DIRECTIONS FOR THIS TASK — Filter the entries that follow, copying every line in which the word "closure" appears.

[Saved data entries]

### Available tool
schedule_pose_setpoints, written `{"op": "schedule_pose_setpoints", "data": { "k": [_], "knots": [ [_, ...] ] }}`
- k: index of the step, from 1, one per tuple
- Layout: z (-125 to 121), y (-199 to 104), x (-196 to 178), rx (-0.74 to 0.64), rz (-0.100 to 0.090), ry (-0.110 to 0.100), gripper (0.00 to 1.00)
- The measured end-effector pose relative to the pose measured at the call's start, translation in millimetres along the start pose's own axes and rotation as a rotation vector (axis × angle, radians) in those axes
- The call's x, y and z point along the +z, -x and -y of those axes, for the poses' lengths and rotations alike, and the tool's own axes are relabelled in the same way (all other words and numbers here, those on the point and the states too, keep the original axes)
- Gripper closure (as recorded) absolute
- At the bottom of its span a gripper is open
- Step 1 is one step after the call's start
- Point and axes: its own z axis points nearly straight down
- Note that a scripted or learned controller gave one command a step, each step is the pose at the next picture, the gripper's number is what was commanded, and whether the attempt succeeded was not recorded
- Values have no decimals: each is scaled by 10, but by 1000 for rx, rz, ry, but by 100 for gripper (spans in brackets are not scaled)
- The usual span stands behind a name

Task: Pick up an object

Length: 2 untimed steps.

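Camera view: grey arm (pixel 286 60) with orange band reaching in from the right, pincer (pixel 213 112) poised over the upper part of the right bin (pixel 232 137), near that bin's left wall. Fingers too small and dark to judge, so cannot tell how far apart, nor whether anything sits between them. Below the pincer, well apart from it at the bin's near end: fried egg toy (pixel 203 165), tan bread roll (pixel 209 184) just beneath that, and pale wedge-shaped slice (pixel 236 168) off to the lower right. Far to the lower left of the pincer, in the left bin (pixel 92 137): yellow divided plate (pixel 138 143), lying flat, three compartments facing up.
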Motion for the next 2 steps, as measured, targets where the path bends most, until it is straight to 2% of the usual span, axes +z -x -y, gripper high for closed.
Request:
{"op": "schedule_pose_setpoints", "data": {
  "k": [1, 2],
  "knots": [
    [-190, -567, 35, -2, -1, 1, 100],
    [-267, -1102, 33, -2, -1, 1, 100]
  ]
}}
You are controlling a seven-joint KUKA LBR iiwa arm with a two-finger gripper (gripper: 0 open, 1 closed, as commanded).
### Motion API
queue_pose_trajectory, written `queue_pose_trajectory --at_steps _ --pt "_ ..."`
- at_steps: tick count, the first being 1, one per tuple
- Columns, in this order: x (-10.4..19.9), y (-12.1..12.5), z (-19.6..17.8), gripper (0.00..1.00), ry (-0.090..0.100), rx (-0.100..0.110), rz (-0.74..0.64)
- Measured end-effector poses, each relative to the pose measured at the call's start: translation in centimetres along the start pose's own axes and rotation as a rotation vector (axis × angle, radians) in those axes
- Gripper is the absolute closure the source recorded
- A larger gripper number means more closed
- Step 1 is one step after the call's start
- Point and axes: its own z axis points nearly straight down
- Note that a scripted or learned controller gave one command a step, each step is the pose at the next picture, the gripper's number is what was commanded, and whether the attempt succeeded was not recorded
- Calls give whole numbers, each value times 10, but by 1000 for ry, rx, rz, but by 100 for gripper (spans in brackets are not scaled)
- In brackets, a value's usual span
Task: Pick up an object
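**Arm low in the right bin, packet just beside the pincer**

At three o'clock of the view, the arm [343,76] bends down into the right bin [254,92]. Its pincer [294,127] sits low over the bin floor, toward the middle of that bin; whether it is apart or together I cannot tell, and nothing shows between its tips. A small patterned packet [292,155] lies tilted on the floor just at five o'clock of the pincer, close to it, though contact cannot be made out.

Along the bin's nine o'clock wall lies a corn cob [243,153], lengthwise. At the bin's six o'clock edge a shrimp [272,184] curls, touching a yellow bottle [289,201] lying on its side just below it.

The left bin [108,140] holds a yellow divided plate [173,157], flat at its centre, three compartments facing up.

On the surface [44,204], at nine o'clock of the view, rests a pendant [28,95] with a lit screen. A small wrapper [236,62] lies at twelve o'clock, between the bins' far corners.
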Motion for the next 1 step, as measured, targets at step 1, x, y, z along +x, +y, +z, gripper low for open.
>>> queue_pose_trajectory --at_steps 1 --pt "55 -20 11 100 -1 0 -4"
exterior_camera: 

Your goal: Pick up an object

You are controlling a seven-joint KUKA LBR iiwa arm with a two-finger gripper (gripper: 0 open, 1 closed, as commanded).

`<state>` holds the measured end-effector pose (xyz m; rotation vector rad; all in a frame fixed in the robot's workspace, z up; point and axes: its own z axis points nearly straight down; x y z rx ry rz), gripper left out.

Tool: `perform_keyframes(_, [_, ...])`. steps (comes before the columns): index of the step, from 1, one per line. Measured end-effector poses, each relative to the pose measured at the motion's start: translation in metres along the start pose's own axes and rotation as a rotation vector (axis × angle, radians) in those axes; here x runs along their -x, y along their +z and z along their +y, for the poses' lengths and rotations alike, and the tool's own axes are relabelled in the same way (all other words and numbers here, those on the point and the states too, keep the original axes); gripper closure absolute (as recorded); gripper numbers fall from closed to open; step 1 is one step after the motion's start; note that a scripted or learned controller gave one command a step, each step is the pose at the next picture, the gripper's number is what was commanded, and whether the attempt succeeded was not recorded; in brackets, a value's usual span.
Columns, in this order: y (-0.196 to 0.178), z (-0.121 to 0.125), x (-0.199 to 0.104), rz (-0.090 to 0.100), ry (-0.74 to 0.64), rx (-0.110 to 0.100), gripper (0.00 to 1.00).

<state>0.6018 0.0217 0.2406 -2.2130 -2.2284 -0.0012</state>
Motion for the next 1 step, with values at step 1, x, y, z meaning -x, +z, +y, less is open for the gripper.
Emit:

TASK OUTPUT —
- Gripper closure (as recorded) absolute
- Gripper is the absolute closure the source recorded
Tool: `perform_keyframes(_, [_, ...])`. steps (comes before the columns): index of the step, from 1, one per line. Measured end-effector poses, each relative to the pose measured at the motion's start: translation in metres along the start pose's own axes and rotation as a rotation vector (axis × angle, radians) in those axes; here x runs along their -x, y along their +z and z along their +y, for the poses' lengths and rotations alike, and the tool's own axes are relabelled in the same way (all other words and numbers here, those on the point and the states too, keep the original axes); gripper closure absolute (as recorded); gripper numbers fall from closed to open; step 1 is one step after the motion's start; note that a scripted or learned controller gave one command a step, each step is the pose at the next picture, the gripper's number is what was commanded, and whether the attempt succeeded was not recorded; in brackets, a value's usual span.

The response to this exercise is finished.